Сигарета выкурена, мы встаем, табачинки на языке, грусть в сердце, я жую мундштук. Опустив кисточку на место, вставив ее предварительно в гнездо и закрепив, я медленно переворачиваю флакончик вверх дном и тщательно закручиваю его. Я скрупулезно, герметически закручиваю пробку, боясь сорвать резьбу, считая обороты, лихорадочно подсчитывая убытки, и, насчитав их восемь с половиной, - встаю. Страх сорвать резьбу экзистенциален, и передо мной разверзается бездна.

- Гермес!

Сигарета выкурена, табак проглочен, мундштук изжеван, я встаю.

- Милый! - обволакивает меня водорослями русалка. - Родной! - И в темном огне ее глаз я читаю приговор.

Слыханное ли дело? Преступник читает приговор.

- Отпусти меня, - говорю я с мольбою. - Я еще не собрал жемчуг, не сделал бандху, не набрал воздуха, не сжал диафрагму.

- Дурачок, - душит она меня своими водорослями. - Дурачок же... Сейчас мы сделаем туалет.

Приговоренный в стерильной операционной. Многочисленные ассистенты окружают пациента, блеск опыта, хромированных инструментов, интеллекта, эрудиции, света.

Она причесывает меня и сбрызгивает духами. Я чувствую, как влажный треугольник ее сорочки отпечатывается на моем лице. Длиннопалые блики ножниц, как стрижи, молниеносно проносятся надо мной на бреющем полете. Она обливает меня розовой водой и целует в пробор. Я задыхаюсь от ее близости и объятий. Выхватив из замшевого футляра опасную бритву, она  ловко вырезает воротник моей рубахи и реет ею над моей бледной шеей. Метафизический озноб бритвы,  ее оккультных прикосновений сводят меня с ума, и я опускаюсь в прозрачный обморок свободы. Она правит бритву на солдатском ремне, приникает к лезвию губами, проникает за последнюю пуговицу моей сорочки. Мои внутренности холодеют, живот сводит судорога, замысел бритвы ужасен. Она возносит ее к самому горлу, срубая сухие волоски, как иглы ежа. Вулканический выброс слюны, страха, клекота затопляет меня, но она ничего не замечает. Бедный, сморщенный камарупа, чего она хочет от тебя?

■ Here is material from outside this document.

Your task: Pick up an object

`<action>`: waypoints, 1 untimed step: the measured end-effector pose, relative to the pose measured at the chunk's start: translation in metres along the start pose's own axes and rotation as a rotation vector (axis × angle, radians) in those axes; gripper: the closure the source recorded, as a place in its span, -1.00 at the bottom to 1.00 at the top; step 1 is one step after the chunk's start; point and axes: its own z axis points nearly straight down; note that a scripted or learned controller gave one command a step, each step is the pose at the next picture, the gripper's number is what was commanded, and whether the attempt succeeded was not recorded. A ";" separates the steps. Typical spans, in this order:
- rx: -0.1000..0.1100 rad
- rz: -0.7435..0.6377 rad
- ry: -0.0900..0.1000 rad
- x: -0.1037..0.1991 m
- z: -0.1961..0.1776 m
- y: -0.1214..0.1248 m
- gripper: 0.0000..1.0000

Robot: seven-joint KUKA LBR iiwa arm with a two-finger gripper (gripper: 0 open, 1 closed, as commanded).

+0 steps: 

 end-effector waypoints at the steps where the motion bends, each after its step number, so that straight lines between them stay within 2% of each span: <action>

Она щурится, правит бритву, дышит на нее всей влагой рта. Какой жадный рот, ненасытный. Обвела его помадой, как кровью.

Ее алчба

Бледный, сморщенный камарупа. Чего она хочет от тебя?

ГРЕШНИК НА ПОКАЯНИИ

Преступник на исповеди у духовника. Смуглый ленивец.

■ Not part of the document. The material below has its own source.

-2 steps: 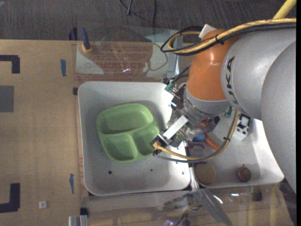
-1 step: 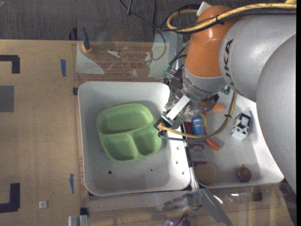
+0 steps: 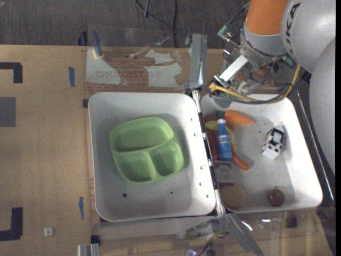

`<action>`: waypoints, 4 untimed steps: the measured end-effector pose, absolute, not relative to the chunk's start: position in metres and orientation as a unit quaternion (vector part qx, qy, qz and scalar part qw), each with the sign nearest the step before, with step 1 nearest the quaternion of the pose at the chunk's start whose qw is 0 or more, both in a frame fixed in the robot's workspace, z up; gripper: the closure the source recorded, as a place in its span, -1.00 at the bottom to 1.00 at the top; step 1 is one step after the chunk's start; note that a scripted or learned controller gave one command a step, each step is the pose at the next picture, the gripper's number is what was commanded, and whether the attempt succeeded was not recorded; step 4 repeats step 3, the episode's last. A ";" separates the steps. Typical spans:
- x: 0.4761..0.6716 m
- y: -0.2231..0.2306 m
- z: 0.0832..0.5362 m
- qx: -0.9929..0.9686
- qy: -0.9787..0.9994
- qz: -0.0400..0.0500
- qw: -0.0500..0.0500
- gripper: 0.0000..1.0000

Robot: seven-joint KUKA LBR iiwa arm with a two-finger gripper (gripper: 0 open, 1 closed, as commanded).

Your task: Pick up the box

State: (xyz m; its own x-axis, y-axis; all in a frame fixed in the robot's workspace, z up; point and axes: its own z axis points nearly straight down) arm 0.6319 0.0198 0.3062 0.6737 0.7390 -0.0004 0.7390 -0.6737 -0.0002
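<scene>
White card with black printed patches: the box (image 3: 273,142), a small carton lying tilted in the right bin (image 3: 306,159), well below the pincer (image 3: 230,78) and a little toward the arm's side, apart from every other item.

Handling, as judged: light, probably thin cardboard, stiff along its edges but liable to dent or crush on its broad faces under a hard squeeze. The printed skin looks smooth and may slip. Best hold: across the two long side walls near the middle of its length, pincer turned to match the carton's slant, closing only until firm.

Appearance: roughly oblong, one end toward the bin's far wall, the other toward the near wall; the black markings sit mostly on the upper end, too small to read.

Pincer: held over the far left corner of the right bin, above its rim, amid yellow cabling (image 3: 234,94); whether it is released or clenched cannot be told. Nothing is seen between its tips.

Other stock, right bin: carrot (image 3: 240,118) directly below the pincer; blue bottle (image 3: 224,140) below that; further small items along the bin's left wall, down to a tan disc (image 3: 232,196); brown round object (image 3: 275,197) near the front wall.

Left bin (image 3: 101,143), beyond the divider from the pincer: green sectioned plate (image 3: 147,149).

Surface: tan board (image 3: 42,143) with blue tape marks.
</scene>
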 end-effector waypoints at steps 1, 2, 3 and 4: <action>0.522 -0.042 0.250 0.858 0.514 -0.002 -0.002 1.00; 0.520 0.005 0.244 0.859 0.512 -0.002 -0.002 1.00; 0.521 0.005 0.253 0.859 0.511 -0.002 -0.002 1.00; 0.521 0.005 0.253 0.859 0.511 -0.002 -0.002 1.00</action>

Но почему нарушен ритуал? Туалет - после объявления приговора? Следует неукоснительно следовать тюремному протоколу. Я принялся отстаивать его.

Я принялся отстаивать его, народ выталкивает несчастного к месту казни.

Преступник поднимается на эшафот

Палач бросает его на плаху, взмахивает рукой. Топор больше не потерпит отговорок. Она натягивает подо мной простыню как струну и обнажает секиру.

Приговор прочитан, папиросы выкурены, последний туалет смертника завершен.

Преступника приветствует народ

Несчастному завязывают глаза, запах собственной крови обдает его, он плачет.

В гильотину ее нацеленных ног он закладывает свою обреченную голову - и вечность смыкается над ним.